We recall an incident years ago when we had a huge argument as we were driving to a meeting of our Marriage Encounter circle of friends. One of us (we can no longer remember which one!) yelled at the other, “Why are we going to this meeting when we’re in such bad shape?” The wise reply from the other was “Where else can we go when we’re like this?”

We sensed then – and know now – that we could never last – much less grow and thrive – as a sacrament without inviting others to help us stay married. In the worst of times, that meant agreeing to go to counseling, but it also meant pleading with others to pray for us and to give us faith and hope in our vocation when we could find none.

In these later years of appreciative companionship our primary ministry as a couple is to just “be there” for other couples… most especially those struggling to hold their marriages together through the “for worse” times. We are convinced that no couple can live their vows of lifelong love and fidelity all by themselves – nor should they even try.

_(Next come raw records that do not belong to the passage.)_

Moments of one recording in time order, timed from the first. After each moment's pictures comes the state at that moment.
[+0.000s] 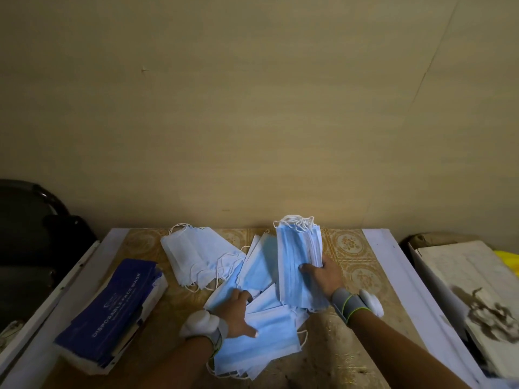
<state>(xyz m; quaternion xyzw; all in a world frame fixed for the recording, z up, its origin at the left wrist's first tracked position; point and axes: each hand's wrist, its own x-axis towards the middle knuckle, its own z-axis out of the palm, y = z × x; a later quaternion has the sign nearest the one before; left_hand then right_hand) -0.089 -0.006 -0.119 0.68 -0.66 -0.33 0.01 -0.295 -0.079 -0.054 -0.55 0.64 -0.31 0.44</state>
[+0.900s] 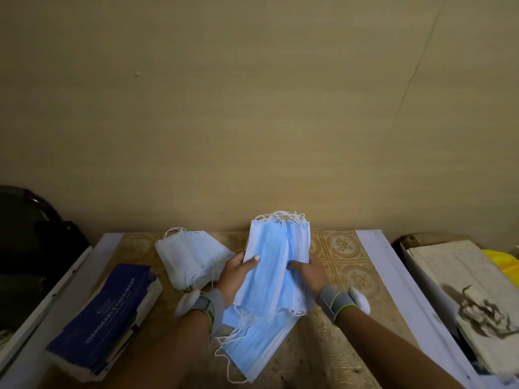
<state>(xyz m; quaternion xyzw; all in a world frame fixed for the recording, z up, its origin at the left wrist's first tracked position) -0.110 -0.037 -0.053 0.56 -0.36 -0.55 0.50 -0.277 -0.070 -0.036 -0.48 0.57 -0.34 0.57</state>
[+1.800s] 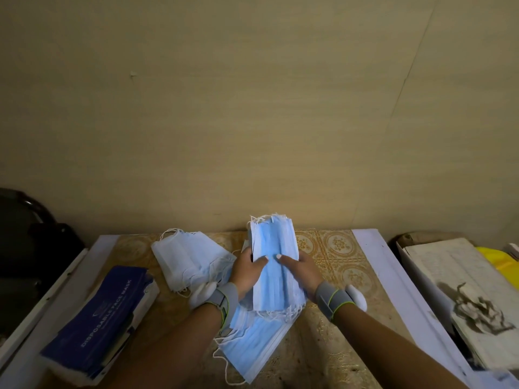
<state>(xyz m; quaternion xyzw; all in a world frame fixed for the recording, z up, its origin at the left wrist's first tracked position) -0.135 -0.053 -0.045 0.65 -0.44 -0.45 0.43 -0.273 -0.070 -0.034 -0.50 0.52 -0.35 0.60</state>
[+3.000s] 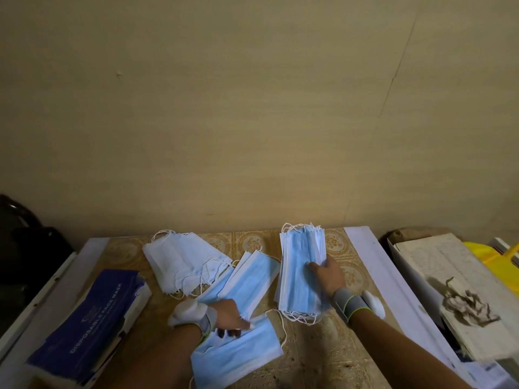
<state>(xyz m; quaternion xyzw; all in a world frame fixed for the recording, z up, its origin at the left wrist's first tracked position) -0.096 -0.025 -0.092 0.64 -0.64 -0.41 -0.12 -0.322 -0.073 -0.044 -0.48 0.69 -0.33 0.43</state>
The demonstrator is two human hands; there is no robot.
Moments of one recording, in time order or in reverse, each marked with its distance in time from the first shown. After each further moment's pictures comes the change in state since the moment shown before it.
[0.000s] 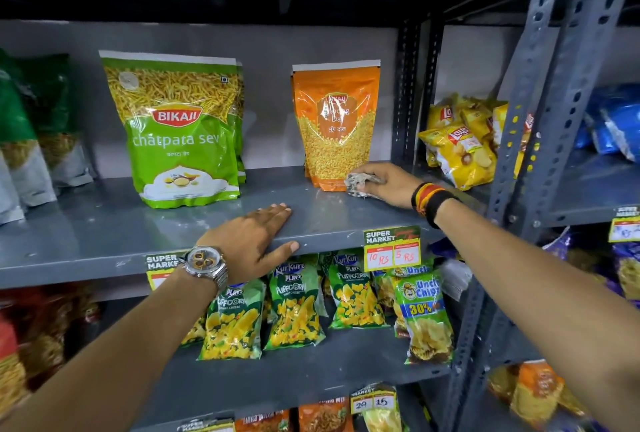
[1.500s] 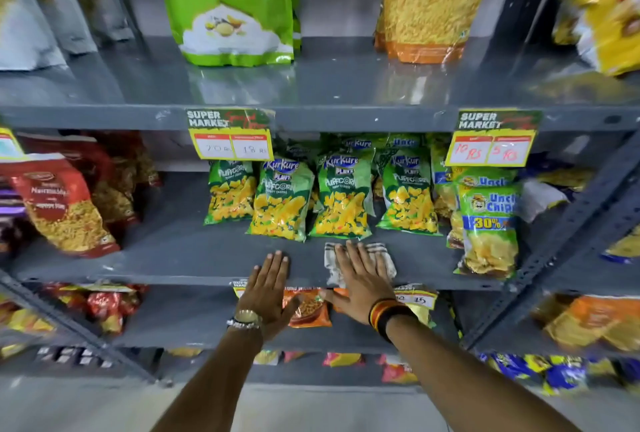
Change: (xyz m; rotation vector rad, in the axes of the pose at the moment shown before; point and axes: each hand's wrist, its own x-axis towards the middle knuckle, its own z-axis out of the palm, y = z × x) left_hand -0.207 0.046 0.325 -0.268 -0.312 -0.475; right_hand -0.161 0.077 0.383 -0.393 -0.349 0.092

Our experience is that the marriage covenant is a sacrament for the wider community – and also a “co-creation” of that community.

The Promise

My son and his wife experienced a real challenge at a time that should have been their greatest joy. My daughter-in-law fell victim to post-partum psychosis after the birth of their first child. Through the year that followed both families supported the young couple as best they could. I came to help take care of the baby for a time.

Her aunt came when I needed to return to work and stayed until my daughter-in-law was able to care for the baby on her own. My husband and I helped them relocate for his job a few months later. We provided a listening ear when our son was bewildered by his wife’s lingering illness.

My daughter-in-law had been reluctant to marry. She had not felt the need to formalize their relationship by going through a ceremony, but my son believed it was important. He didn’t want to just move in with her; he wanted to make a commitment to her publicly in front of God and all their family and friends. During the time of her illness my daughter-in-law came to realize what a difference that commitment made. She understood that it was the promise that her husband had made to her to stand by her in sickness and in health that kept him by her side in those difficult days. She understood that he wasn’t with her just for the good times or as long as they were having fun. She understood that she could count on his love.

I believe the grace of the sacrament of marriage sustained my son and his wife at that challenging time. Watching them grow in their love for each other makes the love of God more present to me. I rejoiced when they welcomed a second child into their home recently and I look forward to celebrating the baptism of that child in the near future.